La radicalisation du CRIF

Parmi les définitions à retenir, celle d’Israël, présentée par un sociologue de l’Université de Haïfa comme l’archétype d’une « démocratie ethnique ». Un régime qui combine des institutions démocratiques viables avec une domination ethnique institutionnalisée. Une démocratie problématique reste-t-elle malgré tout une démocratie ?

Revenons à la France avec le chapitre intitulé « Les institutions juives face au spectre de l’ “islamisation“ de la cause palestinienne en France », signé par le chercheur Vincent Geisser de l’Institut d’études et de recherches sur le monde arabe et musulman d’Aix-en-Provence. Il constate une radicalisation du CRIF (Conseil représentatif des institutions juives de France), qui a marginalisé le Consistoire et le Rabbinat.
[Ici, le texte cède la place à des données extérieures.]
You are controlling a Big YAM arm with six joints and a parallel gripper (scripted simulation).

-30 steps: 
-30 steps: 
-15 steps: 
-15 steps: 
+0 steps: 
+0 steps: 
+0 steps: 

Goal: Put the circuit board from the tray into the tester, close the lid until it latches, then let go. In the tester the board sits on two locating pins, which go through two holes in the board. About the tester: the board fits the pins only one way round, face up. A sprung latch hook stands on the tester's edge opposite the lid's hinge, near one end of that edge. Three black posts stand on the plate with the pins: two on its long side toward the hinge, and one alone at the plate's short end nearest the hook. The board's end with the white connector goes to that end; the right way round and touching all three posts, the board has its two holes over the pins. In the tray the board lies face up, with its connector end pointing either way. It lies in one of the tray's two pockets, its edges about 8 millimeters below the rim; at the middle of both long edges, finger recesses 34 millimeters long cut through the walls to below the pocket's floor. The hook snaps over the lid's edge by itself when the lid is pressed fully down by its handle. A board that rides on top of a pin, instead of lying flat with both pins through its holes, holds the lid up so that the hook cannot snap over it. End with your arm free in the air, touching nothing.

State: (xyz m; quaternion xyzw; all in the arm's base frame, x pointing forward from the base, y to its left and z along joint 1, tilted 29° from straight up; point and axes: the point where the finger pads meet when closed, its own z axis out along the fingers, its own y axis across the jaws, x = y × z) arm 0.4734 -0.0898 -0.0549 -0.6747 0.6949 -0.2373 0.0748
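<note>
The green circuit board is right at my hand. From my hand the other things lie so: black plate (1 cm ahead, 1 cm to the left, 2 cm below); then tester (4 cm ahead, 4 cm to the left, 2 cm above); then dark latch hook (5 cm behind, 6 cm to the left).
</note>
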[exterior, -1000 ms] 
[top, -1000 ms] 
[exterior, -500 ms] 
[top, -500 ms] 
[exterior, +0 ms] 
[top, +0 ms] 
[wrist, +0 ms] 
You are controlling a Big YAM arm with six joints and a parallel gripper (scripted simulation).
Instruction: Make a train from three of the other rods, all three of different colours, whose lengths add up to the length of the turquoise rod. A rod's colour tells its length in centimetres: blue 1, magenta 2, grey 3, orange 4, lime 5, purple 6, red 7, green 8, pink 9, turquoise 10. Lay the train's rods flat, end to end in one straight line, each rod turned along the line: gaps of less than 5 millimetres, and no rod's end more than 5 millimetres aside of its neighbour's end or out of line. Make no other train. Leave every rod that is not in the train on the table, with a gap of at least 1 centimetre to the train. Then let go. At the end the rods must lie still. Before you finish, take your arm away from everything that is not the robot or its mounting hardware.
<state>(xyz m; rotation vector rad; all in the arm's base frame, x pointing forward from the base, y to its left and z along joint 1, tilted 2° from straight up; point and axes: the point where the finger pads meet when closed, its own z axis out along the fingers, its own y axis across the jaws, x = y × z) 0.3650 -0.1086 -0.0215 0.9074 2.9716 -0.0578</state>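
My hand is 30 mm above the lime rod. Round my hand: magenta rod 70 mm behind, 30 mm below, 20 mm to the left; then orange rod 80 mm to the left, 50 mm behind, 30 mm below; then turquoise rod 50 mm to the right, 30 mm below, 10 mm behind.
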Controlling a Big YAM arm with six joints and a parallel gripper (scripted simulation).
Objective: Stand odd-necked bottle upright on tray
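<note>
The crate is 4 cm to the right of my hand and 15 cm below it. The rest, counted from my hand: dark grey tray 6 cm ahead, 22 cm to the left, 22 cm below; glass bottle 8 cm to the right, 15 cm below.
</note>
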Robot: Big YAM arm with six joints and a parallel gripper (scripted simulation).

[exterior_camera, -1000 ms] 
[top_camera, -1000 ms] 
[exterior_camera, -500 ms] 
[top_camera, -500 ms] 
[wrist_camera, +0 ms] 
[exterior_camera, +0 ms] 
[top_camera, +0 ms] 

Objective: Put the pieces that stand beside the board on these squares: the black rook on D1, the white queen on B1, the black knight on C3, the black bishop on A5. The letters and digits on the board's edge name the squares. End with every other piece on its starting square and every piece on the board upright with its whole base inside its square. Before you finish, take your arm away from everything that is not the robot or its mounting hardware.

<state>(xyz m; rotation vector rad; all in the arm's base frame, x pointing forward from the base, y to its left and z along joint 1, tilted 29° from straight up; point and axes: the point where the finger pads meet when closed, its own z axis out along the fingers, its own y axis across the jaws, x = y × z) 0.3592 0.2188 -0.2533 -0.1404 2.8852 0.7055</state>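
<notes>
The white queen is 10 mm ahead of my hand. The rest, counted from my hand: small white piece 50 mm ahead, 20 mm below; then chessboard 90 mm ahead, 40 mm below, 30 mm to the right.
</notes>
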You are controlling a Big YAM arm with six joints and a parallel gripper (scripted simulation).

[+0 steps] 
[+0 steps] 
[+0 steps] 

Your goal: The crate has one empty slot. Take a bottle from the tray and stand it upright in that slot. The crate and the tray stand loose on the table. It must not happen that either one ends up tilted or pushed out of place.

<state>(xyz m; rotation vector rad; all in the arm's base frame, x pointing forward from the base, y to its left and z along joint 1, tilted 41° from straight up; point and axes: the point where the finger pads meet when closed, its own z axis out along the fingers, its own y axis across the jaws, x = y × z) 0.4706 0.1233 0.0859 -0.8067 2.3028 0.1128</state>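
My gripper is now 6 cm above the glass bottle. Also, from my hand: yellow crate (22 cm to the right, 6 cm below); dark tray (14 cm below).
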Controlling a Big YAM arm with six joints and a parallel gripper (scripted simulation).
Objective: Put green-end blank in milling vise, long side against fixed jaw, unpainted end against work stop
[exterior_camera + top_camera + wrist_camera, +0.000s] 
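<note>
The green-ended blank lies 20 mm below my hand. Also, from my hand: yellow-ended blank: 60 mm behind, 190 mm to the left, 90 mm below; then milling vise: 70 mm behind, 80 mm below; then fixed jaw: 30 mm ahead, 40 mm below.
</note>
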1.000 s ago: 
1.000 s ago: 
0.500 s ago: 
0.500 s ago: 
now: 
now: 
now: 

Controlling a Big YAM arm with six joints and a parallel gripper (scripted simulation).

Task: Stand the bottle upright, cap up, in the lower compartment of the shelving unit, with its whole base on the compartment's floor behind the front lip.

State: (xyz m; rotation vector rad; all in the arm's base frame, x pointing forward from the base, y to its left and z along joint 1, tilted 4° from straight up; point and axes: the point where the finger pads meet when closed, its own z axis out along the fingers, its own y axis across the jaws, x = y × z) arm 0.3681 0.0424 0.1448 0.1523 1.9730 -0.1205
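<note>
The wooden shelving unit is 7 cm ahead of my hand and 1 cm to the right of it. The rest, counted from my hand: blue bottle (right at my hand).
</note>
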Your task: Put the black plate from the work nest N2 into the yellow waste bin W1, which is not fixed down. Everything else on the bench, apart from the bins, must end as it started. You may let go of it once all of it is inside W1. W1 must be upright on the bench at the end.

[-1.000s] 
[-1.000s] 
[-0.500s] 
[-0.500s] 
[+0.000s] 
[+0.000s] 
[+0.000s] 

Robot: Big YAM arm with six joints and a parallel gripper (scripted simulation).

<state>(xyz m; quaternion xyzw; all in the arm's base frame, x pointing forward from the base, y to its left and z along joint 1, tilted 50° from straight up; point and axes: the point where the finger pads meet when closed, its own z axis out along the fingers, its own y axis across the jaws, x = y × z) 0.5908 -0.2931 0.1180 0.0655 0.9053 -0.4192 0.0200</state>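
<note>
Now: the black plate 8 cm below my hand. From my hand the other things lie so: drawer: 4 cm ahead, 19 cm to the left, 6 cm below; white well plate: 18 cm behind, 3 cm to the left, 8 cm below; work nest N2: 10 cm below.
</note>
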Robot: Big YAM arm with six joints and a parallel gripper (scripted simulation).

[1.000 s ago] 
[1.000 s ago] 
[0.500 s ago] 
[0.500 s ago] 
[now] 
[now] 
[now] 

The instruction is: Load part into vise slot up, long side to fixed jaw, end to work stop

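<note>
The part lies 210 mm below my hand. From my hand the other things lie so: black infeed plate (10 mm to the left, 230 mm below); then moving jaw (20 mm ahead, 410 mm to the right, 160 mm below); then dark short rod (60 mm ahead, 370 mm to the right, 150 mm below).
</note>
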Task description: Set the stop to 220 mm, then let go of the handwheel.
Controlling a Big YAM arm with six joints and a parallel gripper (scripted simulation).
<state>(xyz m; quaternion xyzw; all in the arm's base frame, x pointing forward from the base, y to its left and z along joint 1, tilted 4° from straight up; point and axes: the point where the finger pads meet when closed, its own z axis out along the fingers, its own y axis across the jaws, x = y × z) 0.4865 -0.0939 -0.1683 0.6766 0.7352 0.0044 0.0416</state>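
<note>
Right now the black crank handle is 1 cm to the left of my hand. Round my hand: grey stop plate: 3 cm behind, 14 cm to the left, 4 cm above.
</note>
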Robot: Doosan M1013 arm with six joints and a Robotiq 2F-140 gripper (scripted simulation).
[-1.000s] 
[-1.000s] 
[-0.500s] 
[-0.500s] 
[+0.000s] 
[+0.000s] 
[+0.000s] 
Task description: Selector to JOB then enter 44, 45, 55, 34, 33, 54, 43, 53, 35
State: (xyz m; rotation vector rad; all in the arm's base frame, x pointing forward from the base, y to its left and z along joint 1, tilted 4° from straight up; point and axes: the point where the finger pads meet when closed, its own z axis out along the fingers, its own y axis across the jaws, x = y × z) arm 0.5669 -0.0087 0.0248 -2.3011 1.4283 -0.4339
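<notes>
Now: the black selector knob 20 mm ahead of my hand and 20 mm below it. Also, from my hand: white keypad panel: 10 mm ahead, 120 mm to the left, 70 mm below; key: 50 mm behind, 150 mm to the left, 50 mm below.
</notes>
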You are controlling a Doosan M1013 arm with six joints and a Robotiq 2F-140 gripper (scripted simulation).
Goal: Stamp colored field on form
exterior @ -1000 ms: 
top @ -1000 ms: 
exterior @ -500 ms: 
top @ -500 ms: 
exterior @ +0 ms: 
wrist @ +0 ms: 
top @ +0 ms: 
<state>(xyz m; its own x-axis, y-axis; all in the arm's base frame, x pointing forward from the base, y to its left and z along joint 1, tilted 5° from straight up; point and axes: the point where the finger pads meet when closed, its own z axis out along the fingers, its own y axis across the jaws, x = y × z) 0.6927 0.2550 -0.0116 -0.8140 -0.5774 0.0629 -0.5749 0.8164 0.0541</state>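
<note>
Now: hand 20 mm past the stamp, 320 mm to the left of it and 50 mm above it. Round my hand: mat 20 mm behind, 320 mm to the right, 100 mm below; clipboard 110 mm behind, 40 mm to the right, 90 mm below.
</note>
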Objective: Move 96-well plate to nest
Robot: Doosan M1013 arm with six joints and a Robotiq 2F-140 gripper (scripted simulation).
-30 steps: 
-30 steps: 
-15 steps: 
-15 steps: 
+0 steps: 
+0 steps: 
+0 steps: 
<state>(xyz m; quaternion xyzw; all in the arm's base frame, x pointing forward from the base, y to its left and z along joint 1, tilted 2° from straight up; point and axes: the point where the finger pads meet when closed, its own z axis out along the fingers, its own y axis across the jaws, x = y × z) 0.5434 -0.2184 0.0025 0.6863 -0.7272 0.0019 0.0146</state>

« Ainsi, l’ennemi arabe lointain et imaginaire est progressivement supplanté par l’ennemi intime, qui revêt désormais l’apparence très concrète du jeune Arabo-musulman de banlieue, supposé entretenir des connections plus ou moins étroites avec la mouvance islamo-terroriste radicale incarnée par le Hezbollah libanais ou le Hamas palestinien, voire avec les cellules dormantes d’Al-Qaida », constate Vincent Geisser.

(*) « Israël-Palestine. Les enjeux d’un conflit », sous la direction d’Esther Benbassa, CNRS Editions, 294 pages.